§ Your instructions
A word-for-word copy of the data, with no images, is the required answer.

Information shown START

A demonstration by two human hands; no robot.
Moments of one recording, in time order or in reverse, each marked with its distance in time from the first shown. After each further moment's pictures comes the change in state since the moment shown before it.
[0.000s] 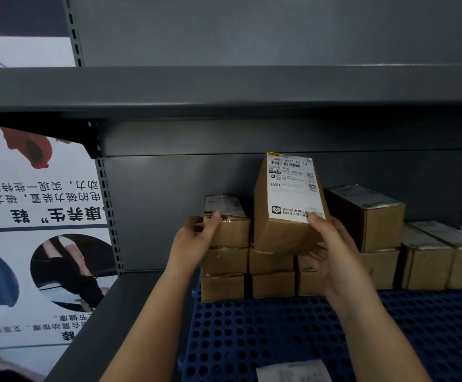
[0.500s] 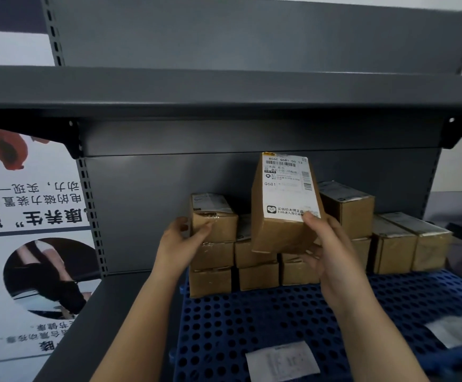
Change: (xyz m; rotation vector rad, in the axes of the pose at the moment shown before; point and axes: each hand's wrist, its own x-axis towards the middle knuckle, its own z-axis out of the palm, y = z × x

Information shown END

§ Exercise answer
A demonstration by two human hands; no robot.
Moments of one recording, in time order or in reverse, each marked with its distance in time from the first shown. After each further moment's pictures comes the change in state since the moment shown before it.
[0.000s] 
[0.500s] 
Change: (xyz m; rotation vector rad, in the axes of the pose at the moment shown before; point and axes: each hand's wrist, its own x-axis towards the middle knuckle, its own z-axis out of the palm, y = z × x

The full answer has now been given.